Step-by-Step Solution:
#### 1. Polynomial: \( 2x^3 - x^2 + 19x + 10 \)
- Leading coefficient (\( a_n \)): \( 2 \)
- Factors of \( 2 \): \( \pm 1, \pm 2 \)
- Constant term (\( a_0 \)): \( 10 \)
- Factors of \( 10 \): \( \pm 1, \pm 2, \pm 5, \pm 10 \)
- Possible rational zeros (\( \frac{p}{q} \)):
\[
\pm 1, \pm 2, \pm 5, \pm 10, \pm \frac{1}{2}, \pm \frac{5}{2}
\]
- Given options:
\[
\pm 1, \pm 2, \pm 3, \pm 4, \pm 5, \pm 10, \pm \frac{1}{2}, \pm \frac{2}{5}, \pm \frac{5}{2}, \pm \frac{5}{3}
\]
- Possible rational zeros from the options:
\[
\pm 1, \pm 2, \pm 5, \pm 10, \pm \frac{1}{2}, \pm \frac{5}{2}
\]
- NOT possible rational zeros:
\[
\pm 3, \pm 4, \pm \frac{2}{5}, \pm \frac{5}{3}
\]
#### 2. Polynomial: \( x^5 + 3x^4 - 18x^2 + 27 \)
- Leading coefficient (\( a_n \)): \( 1 \)
- Factors of \( 1 \): \( \pm 1 \)
- Constant term (\( a_0 \)): \( 27 \)
- Factors of \( 27 \): \( \pm 1, \pm 3, \pm 9, \pm 27 \)
- Possible rational zeros (\( \frac{p}{q} \)):
\[
\pm 1, \pm 3, \pm 9, \pm 27
\]
- Given options:
\[
\pm 1, \pm 2, \pm 3, \pm 4, \pm 5, \pm 6, \pm 9, \pm 27, \pm \frac{1}{3}, \pm \frac{1}{9}
\]
- Possible rational zeros from the options:
\[
\pm 1, \pm 3, \pm 9, \pm 27
\]
- NOT possible rational zeros:
\[
\pm 2, \pm 4, \pm 5, \pm 6, \pm \frac{1}{3}, \pm \frac{1}{9}
\]
#### 3. Polynomial: \( 5x^3 - 23x^2 - 65x - 22 \)
- Leading coefficient (\( a_n \)): \( 5 \)
- Factors of \( 5 \): \( \pm 1, \pm 5 \)
- Constant term (\( a_0 \)): \( -22 \)
- Factors of \( 22 \): \( \pm 1, \pm 2, \pm 11, \pm 22 \)

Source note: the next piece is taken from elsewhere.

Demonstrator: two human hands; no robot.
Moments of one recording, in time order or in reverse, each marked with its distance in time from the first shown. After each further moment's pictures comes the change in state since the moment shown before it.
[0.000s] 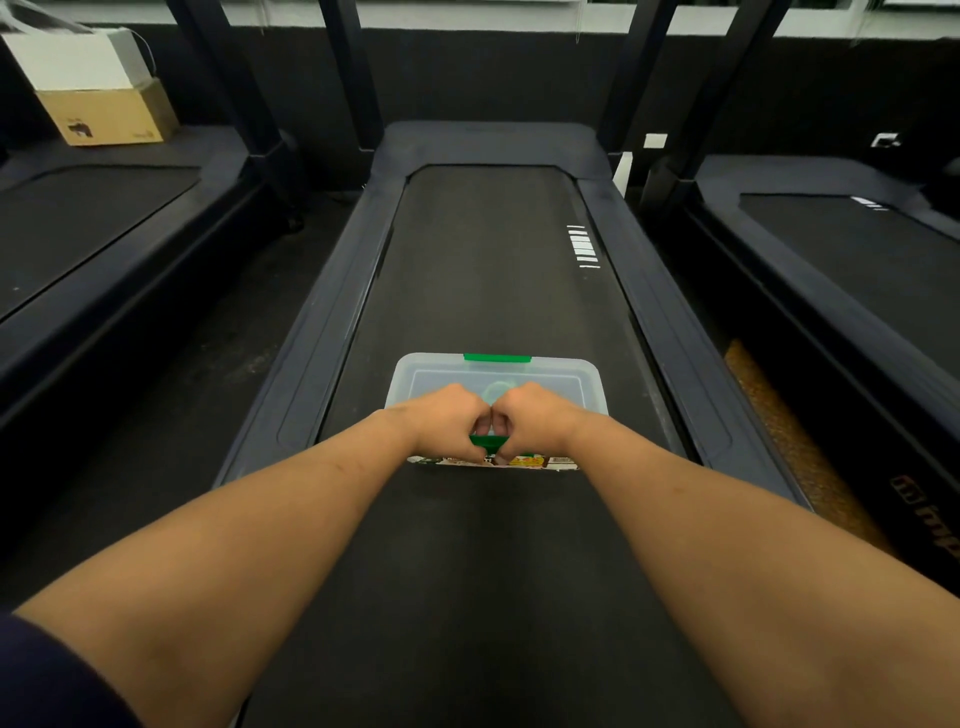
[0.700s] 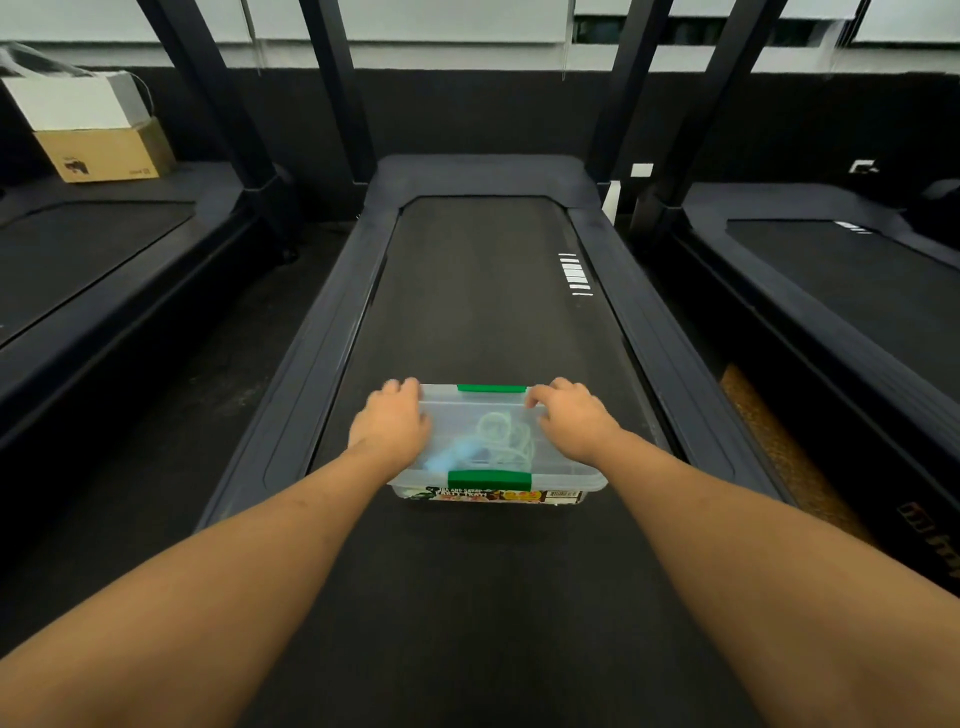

- Possible rational zeros (\( \frac{p}{q} \)):
\[
\pm 1, \pm 2, \pm 11, \pm 22, \pm \frac{1}{5}, \pm \frac{2}{5}, \pm \frac{11}{5}, \pm \frac{22}{5}
\]
- Given options:
\[
\pm 1, \pm 2, \pm 3, \pm 4, \pm 5, \pm 10, \pm 11, \pm 12, \pm 22, \pm \frac{1}{5}, \pm \frac{2}{5}, \pm \frac{11}{5}, \pm \frac{22}{5}, \pm \frac{5}{11}, \pm \frac{5}{22}
\]
- Possible rational zeros from the options:
\[
\pm 1, \pm 2, \pm 11, \pm 22, \pm \frac{1}{5}, \pm \frac{2}{5}, \pm \frac{11}{5}, \pm \frac{22}{5}
\]
- NOT possible rational zeros:
\[
\pm 3, \pm 4, \pm 5, \pm 10, \pm 12, \pm \frac{5}{11}, \pm \frac{5}{22}
\]
Final Answer:
\[
\boxed{
\begin{array}{ll}
\text{1. Possible: } \pm 1, \pm 2, \pm 5, \pm 10, \pm \frac{1}{2}, \pm \frac{5}{2} & \text{NOT: } \pm 3, \pm 4, \pm \frac{2}{5}, \pm \frac{5}{3} \\
\text{2. Possible: } \pm 1, \pm 3, \pm 9, \pm 27 & \text{NOT: } \pm 2, \pm 4, \pm 5, \pm 6, \pm \frac{1}{3}, \pm \frac{1}{9} \\
\text{3. Possible: } \pm 1, \pm 2, \pm 11, \pm 22, \pm \frac{1}{5}, \pm \frac{2}{5}, \pm \frac{11}{5}, \pm \frac{22}{5} & \text{NOT: } \pm 3, \pm 4, \pm 5, \pm 10, \pm 12, \pm \frac{5}{11}, \pm \frac{5}{22}
\end{array}
}
\]
Parent Tip: Review the logic above to help your child master the concept of rational root theorem worksheet.